What you will do
Your result should be every line of the records below that contains the word "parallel".

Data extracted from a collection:

*** Begin section ***

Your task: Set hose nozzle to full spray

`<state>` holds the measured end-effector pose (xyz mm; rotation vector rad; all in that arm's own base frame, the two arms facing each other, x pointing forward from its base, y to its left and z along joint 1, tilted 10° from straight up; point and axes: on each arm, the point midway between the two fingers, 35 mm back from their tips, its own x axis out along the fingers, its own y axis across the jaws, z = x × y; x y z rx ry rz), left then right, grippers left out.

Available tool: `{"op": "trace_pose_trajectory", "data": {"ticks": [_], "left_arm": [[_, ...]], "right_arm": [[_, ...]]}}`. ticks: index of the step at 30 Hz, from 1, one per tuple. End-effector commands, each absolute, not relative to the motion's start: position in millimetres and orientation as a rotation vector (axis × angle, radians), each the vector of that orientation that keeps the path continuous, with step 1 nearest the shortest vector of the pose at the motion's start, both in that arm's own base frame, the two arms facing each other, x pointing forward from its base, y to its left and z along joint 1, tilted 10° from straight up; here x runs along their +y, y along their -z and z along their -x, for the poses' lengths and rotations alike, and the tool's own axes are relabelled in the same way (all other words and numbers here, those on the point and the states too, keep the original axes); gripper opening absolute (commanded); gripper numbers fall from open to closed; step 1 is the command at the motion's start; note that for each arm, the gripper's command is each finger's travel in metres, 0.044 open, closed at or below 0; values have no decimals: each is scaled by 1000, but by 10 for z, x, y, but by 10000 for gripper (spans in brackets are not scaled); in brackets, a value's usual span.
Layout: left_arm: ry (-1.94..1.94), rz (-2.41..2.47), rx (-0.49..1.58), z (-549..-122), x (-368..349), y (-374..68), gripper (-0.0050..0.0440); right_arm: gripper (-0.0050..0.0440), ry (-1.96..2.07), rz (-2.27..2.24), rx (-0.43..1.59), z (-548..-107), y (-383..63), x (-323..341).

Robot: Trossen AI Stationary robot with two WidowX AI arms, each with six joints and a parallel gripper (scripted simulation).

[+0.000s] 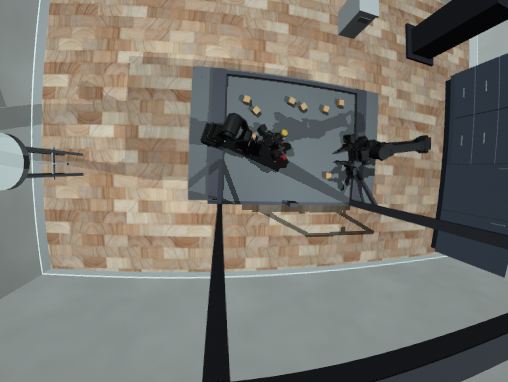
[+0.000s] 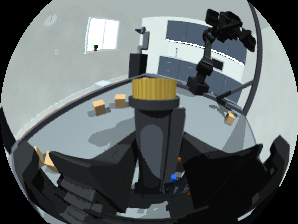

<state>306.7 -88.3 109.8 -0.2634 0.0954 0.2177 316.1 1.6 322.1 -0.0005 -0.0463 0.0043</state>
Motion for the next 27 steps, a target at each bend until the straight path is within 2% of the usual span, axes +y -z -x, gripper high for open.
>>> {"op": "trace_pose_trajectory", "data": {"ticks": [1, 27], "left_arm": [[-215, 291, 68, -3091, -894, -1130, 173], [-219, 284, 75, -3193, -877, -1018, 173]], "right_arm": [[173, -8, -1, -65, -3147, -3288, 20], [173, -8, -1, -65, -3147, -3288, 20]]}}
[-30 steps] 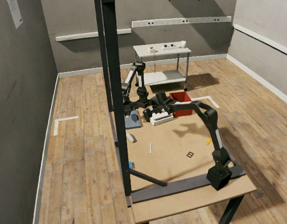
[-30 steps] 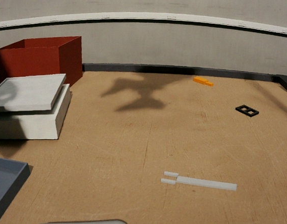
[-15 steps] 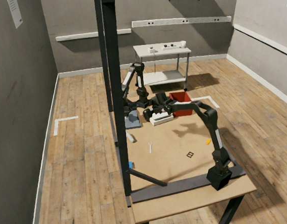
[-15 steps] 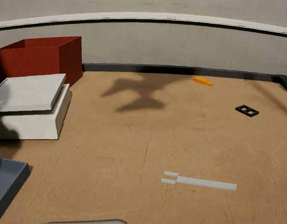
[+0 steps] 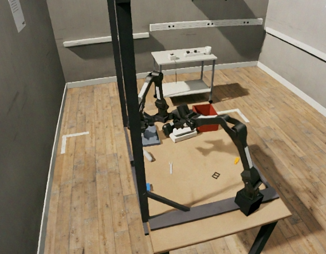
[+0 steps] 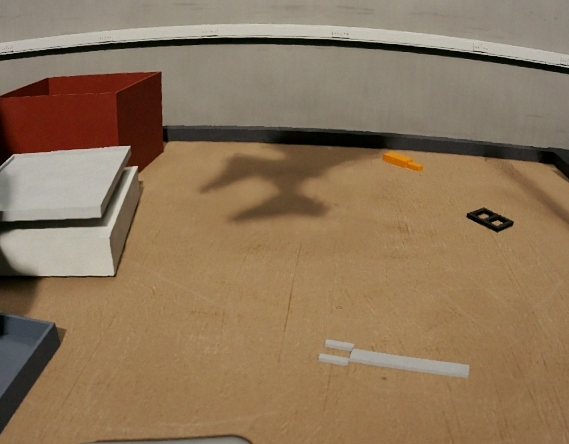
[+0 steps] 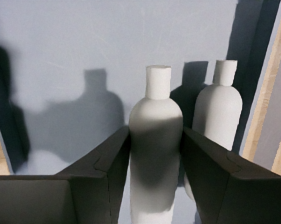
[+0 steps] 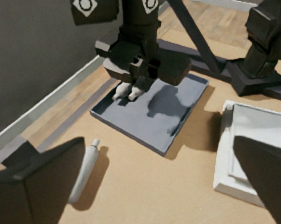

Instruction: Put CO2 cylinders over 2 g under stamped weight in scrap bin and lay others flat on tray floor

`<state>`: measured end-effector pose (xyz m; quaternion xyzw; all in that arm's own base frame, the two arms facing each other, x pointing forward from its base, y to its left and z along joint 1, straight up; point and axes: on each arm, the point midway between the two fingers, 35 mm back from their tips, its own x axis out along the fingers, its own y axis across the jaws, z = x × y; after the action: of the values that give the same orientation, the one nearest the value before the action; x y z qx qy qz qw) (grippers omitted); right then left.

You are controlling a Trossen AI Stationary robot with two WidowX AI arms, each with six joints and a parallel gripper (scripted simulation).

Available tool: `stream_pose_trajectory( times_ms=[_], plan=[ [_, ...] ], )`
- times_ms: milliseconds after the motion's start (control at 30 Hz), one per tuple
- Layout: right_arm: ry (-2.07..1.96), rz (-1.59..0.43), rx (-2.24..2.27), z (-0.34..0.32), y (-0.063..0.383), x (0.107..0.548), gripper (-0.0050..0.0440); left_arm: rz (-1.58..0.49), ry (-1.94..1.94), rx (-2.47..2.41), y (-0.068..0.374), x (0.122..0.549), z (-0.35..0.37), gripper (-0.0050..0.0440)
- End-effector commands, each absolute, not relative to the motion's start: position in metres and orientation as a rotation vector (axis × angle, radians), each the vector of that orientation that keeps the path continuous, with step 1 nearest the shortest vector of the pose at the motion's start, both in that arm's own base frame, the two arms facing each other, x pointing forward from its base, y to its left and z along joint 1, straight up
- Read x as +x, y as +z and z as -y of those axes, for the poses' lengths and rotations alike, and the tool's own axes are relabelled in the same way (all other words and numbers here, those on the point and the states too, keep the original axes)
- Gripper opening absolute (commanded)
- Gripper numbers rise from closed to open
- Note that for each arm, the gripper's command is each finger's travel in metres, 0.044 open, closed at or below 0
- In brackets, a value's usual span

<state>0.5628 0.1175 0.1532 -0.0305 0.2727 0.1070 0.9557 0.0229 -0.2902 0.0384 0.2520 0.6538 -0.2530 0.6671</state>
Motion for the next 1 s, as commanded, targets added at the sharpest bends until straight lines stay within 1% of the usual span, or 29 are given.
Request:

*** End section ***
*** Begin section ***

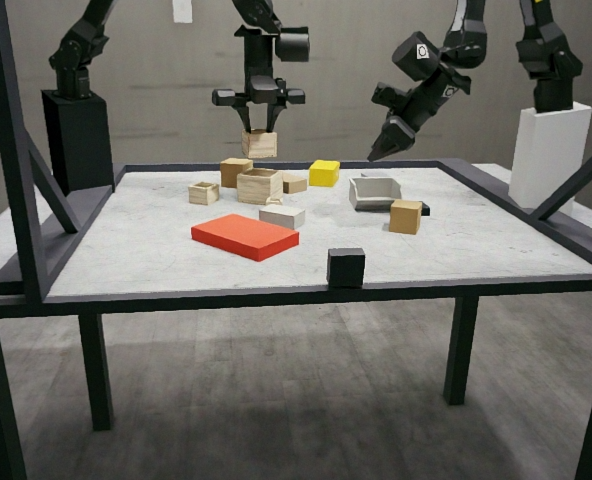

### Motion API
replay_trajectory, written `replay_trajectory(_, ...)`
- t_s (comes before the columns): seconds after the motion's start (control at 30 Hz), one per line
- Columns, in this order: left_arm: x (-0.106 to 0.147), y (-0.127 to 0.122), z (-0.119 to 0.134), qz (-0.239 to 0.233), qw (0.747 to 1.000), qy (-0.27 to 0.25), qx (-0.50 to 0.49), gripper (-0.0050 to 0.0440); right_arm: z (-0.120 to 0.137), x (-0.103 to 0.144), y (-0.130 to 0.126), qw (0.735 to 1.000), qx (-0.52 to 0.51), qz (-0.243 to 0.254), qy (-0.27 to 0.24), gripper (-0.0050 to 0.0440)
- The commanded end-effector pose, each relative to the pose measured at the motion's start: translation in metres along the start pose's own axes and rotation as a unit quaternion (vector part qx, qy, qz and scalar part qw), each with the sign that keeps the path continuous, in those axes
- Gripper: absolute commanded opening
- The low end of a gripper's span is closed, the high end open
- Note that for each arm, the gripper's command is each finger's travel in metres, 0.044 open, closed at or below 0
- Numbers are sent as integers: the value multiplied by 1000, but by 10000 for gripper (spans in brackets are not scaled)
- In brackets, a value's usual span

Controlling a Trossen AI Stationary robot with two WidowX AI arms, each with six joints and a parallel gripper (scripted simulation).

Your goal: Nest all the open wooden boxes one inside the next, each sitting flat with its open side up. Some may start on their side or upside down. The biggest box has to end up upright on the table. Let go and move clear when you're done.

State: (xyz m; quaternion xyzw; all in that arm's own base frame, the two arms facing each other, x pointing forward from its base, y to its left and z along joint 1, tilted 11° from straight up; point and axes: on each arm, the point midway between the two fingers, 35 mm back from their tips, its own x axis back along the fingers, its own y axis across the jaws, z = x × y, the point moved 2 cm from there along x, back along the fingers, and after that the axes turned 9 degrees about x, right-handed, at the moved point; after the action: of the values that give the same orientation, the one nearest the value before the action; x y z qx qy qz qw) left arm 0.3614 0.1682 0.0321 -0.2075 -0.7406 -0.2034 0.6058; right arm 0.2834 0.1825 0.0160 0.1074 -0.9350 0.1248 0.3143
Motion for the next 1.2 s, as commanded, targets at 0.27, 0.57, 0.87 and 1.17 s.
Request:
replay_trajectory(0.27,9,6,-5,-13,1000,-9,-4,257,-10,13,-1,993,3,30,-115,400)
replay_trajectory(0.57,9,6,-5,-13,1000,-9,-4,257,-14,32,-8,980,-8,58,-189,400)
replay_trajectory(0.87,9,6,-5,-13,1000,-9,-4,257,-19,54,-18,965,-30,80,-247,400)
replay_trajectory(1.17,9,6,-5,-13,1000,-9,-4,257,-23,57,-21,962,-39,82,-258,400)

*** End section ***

Reply to the task
Robot: Trossen AI Stationary robot with two WidowX AI arms, each with six joints and a parallel gripper (scripted simulation).
You are controlling a Trossen AI Stationary robot with two WidowX AI arms, each with six joints and a parallel gripper (scripted simulation).
Controlling a Trossen AI Stationary robot with two WidowX AI arms, each with six joints and a parallel gripper (scripted simulation).

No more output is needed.